WHAT YOU HAVE TO DO >> Below, find each line holding "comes" and state how many there are, using the number alone.

[Stored entries]
##########
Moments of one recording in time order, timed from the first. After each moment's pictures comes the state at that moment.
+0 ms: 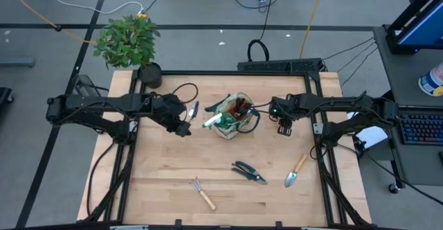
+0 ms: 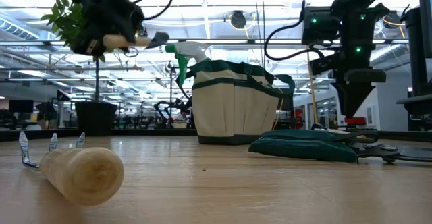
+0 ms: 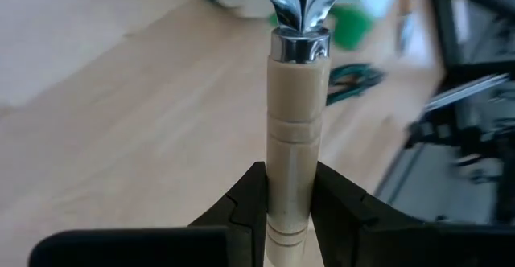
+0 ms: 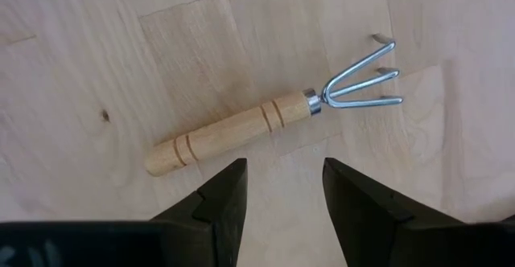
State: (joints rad) left arm 0.10 1.12 0.87 -0.61 0.29 -0.99; right arm -0.30 1.26 0.74 -0.89 0.20 -0.01
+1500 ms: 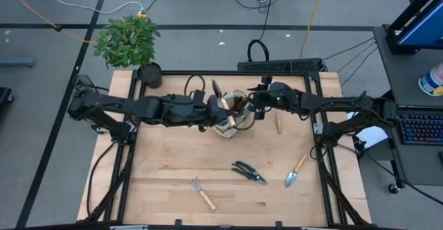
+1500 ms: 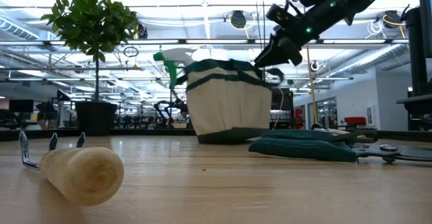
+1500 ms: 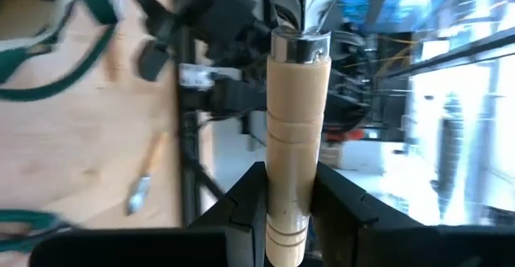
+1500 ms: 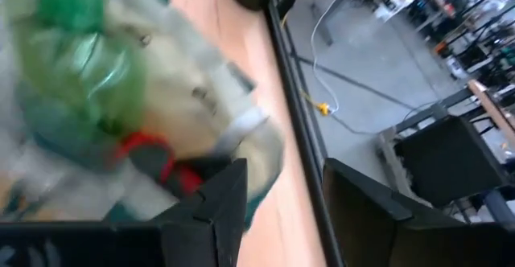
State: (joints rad) left arm -0.12 1.46 1.39 -0.16 -0.30 -1.60; right arm -0.29 1.26 0.74 0.10 0.20 -0.54
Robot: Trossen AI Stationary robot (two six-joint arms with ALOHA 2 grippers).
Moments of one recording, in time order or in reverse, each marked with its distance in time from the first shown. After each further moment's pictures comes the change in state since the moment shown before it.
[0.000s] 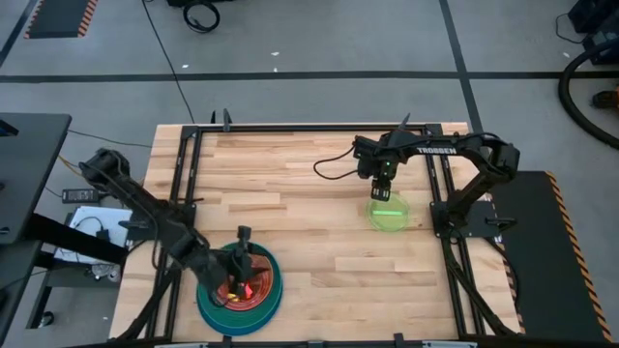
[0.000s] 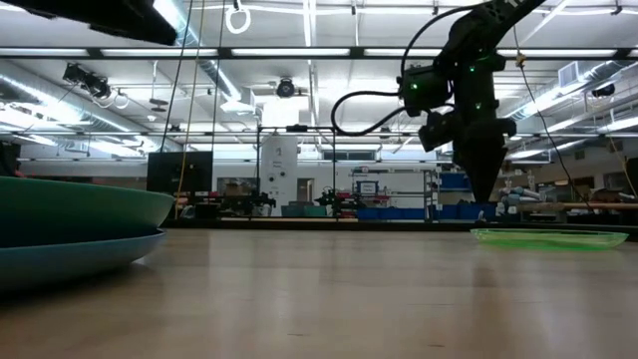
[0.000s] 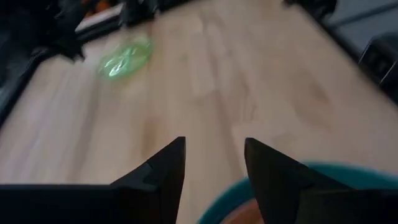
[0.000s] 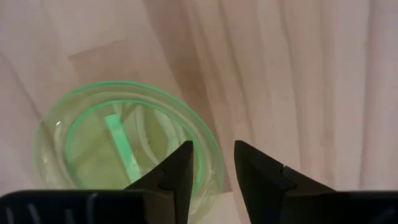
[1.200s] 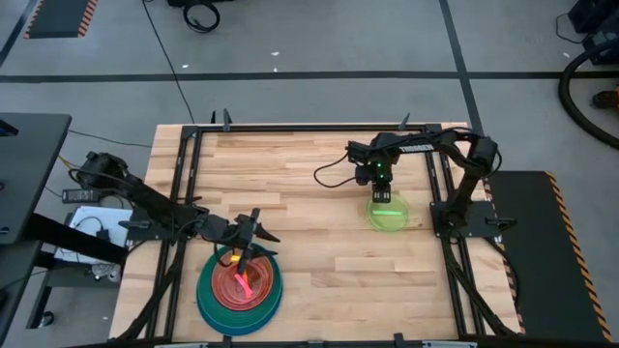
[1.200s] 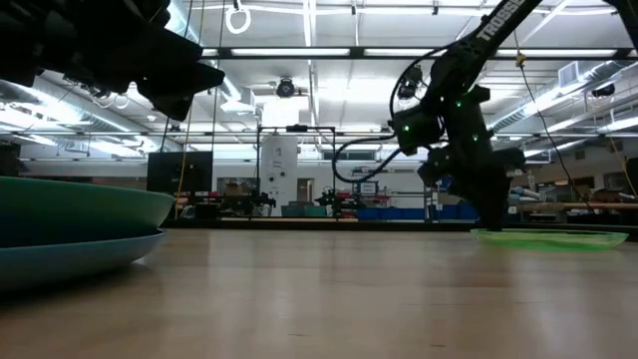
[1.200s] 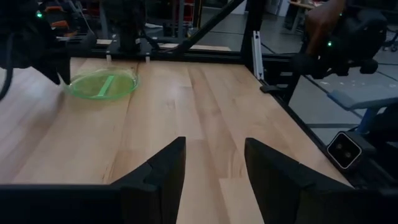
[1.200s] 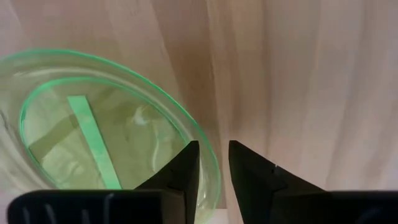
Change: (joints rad) left arm 0.325 -0.021 -0.424 0.871 0.444 -0.042; right arm -0.040 0.188 0.003 0.007 -0.028 -0.185
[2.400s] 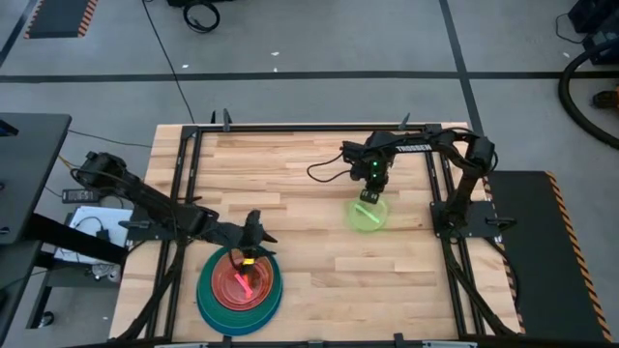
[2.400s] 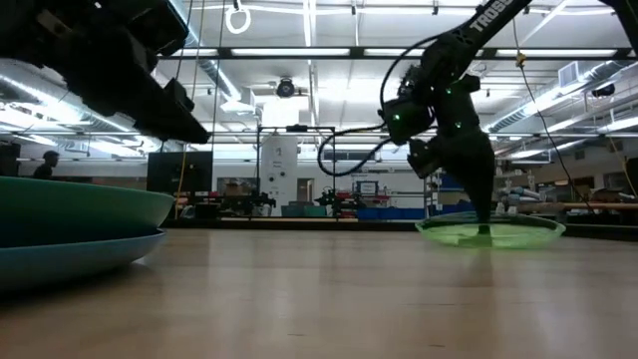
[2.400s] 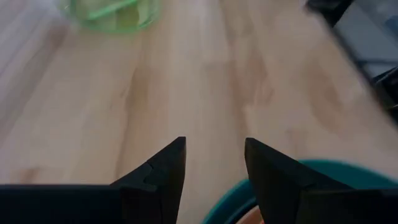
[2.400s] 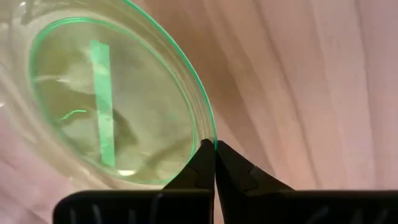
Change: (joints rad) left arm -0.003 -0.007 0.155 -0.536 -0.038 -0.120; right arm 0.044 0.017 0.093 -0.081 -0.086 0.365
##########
PROBLEM SOLUTION >> 2